Word for word, give the records again, dropping any picture they hold.

**** Information shown ****

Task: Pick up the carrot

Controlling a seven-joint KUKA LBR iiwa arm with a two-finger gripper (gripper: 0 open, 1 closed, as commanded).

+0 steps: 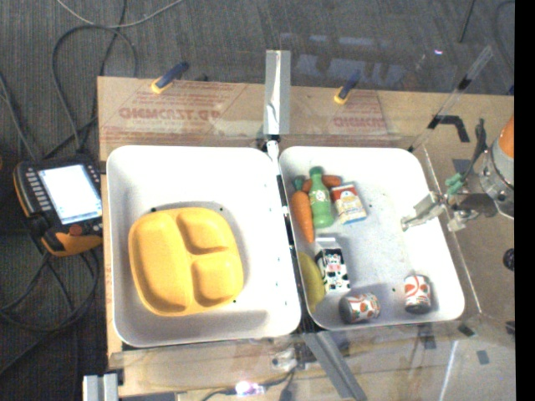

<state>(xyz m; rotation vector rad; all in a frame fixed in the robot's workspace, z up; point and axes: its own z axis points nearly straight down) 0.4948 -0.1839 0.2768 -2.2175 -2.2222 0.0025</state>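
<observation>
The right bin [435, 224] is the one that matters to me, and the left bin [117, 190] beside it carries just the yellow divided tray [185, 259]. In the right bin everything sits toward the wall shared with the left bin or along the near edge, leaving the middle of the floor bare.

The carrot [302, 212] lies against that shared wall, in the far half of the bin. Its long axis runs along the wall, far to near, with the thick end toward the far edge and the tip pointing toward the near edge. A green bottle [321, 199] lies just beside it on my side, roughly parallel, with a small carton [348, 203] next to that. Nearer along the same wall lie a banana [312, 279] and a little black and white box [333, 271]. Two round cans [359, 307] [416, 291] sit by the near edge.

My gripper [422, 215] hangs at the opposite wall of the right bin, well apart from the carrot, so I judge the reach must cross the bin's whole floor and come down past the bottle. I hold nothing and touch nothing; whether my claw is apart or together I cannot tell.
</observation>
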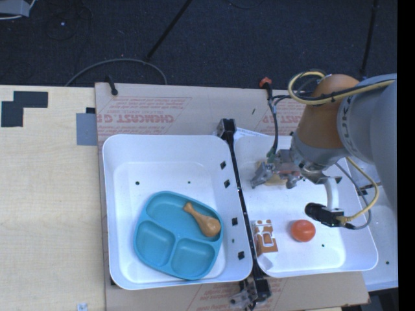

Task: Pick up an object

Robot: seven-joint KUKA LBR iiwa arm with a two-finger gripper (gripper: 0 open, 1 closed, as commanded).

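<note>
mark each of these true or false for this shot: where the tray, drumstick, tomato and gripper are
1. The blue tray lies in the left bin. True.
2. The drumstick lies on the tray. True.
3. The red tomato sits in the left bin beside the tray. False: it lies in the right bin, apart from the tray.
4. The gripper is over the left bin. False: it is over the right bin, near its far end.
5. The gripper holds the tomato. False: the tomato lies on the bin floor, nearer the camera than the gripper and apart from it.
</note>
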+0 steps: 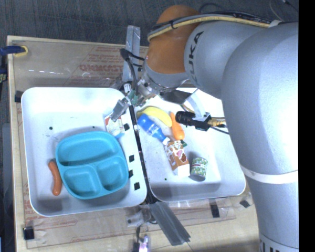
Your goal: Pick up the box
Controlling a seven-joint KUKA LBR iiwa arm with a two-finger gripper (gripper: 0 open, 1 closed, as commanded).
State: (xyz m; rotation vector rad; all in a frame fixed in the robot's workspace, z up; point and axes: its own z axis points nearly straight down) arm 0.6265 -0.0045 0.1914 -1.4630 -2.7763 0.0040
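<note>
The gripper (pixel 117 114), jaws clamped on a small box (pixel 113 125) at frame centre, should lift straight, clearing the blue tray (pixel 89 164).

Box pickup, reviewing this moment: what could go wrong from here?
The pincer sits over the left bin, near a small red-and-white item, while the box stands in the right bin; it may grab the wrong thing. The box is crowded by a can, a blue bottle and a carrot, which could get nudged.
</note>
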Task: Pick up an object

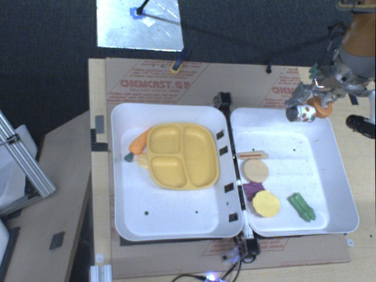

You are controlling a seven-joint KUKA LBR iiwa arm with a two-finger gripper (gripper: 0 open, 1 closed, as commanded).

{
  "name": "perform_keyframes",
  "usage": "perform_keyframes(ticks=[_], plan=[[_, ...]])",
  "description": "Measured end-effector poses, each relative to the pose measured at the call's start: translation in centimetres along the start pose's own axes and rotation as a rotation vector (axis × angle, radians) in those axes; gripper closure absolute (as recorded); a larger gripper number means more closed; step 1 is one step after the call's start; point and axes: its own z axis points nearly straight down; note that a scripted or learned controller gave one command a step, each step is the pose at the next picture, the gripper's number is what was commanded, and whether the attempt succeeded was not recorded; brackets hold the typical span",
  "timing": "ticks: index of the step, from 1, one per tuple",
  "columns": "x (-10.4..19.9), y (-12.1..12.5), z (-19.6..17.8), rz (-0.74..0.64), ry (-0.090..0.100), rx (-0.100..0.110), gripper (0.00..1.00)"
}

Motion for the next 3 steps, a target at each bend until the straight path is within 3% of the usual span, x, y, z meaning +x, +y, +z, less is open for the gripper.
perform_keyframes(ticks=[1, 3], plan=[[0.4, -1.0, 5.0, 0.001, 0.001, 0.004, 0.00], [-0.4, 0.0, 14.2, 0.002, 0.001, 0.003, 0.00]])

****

▸ Output of the exercise:
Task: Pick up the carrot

Controlling a seven-joint KUKA LBR iiwa arm with a two-finger gripper (gripper: 0 open, 1 closed, as commanded).

+0 steps: 

<state>(xyz m; rotation vector rad; all in a frame fixed in the robot's workspace, z up; point and axes: its own z axis points nearly straight down) 0.4948 -0.1839 0.2768 -2.2175 -2.2222 0.0025</state>
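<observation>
The right bin [435, 224] is the one that matters to me, and the left bin [117, 190] beside it carries just the yellow divided tray [185, 259]. In the right bin everything sits toward the wall shared with the left bin or along the near edge, leaving the middle of the floor bare.

The carrot [302, 212] lies against that shared wall, in the far half of the bin. Its long axis runs along the wall, far to near, with the thick end toward the far edge and the tip pointing toward the near edge. A green bottle [321, 199] lies just beside it on my side, roughly parallel, with a small carton [348, 203] next to that. Nearer along the same wall lie a banana [312, 279] and a little black and white box [333, 271]. Two round cans [359, 307] [416, 291] sit by the near edge.

My gripper [422, 215] hangs at the opposite wall of the right bin, well apart from the carrot, so I judge the reach must cross the bin's whole floor and come down past the bottle. I hold nothing and touch nothing; whether my claw is apart or together I cannot tell.
</observation>
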
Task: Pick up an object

Robot: seven-joint KUKA LBR iiwa arm with a two-finger gripper (gripper: 0 open, 1 closed, as commanded).

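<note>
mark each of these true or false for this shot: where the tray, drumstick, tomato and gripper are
1. The blue tray lies in the left bin. True.
2. The drumstick lies on the tray. True.
3. The red tomato sits in the left bin beside the tray. False: it lies in the right bin, apart from the tray.
4. The gripper is over the left bin. False: it is over the right bin, near its far end.
5. The gripper holds the tomato. False: the tomato lies on the bin floor, nearer the camera than the gripper and apart from it.
</note>
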+0 steps: 
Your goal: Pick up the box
Controlling a seven-joint KUKA LBR iiwa arm with a two-finger gripper (gripper: 0 open, 1 closed, as commanded).
State: (xyz m; rotation vector rad; all in a frame fixed in the robot's workspace, z up; point and axes: its own z axis points nearly straight down) arm 0.6265 -0.0045 0.1914 -1.4630 -2.7763 0.0040
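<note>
The gripper (pixel 117 114), jaws clamped on a small box (pixel 113 125) at frame centre, should lift straight, clearing the blue tray (pixel 89 164).

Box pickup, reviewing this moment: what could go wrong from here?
The pincer sits over the left bin, near a small red-and-white item, while the box stands in the right bin; it may grab the wrong thing. The box is crowded by a can, a blue bottle and a carrot, which could get nudged.
</note>
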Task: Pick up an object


You are controlling a seven-joint KUKA LBR iiwa arm with a two-finger gripper (gripper: 0 open, 1 closed, as commanded).

{
  "name": "perform_keyframes",
  "usage": "perform_keyframes(ticks=[_], plan=[[_, ...]])",
  "description": "Measured end-effector poses, each relative to the pose measured at the call's start: translation in centimetres along the start pose's own axes and rotation as a rotation vector (axis × angle, radians) in those axes; gripper closure absolute (as recorded); a larger gripper number means more closed; step 1 is one step after the call's start; point and axes: its own z axis points nearly straight down; note that a scripted or learned controller gave one command a step, each step is the pose at the next picture, the gripper's number is what was commanded, and whether the attempt succeeded was not recorded; brackets hold the typical span",
  "timing": "ticks: index of the step, from 1, one per tuple",
  "columns": "x (-10.4..19.9), y (-12.1..12.5), z (-19.6..17.8), rz (-0.74..0.64), ry (-0.090..0.100), rx (-0.100..0.110), gripper (0.00..1.00)"
}

Motion for the next 3 steps, a target at each bend until the straight path is within 3% of the usual span, x, y, z meaning +x, +y, +z, less is open for the gripper.
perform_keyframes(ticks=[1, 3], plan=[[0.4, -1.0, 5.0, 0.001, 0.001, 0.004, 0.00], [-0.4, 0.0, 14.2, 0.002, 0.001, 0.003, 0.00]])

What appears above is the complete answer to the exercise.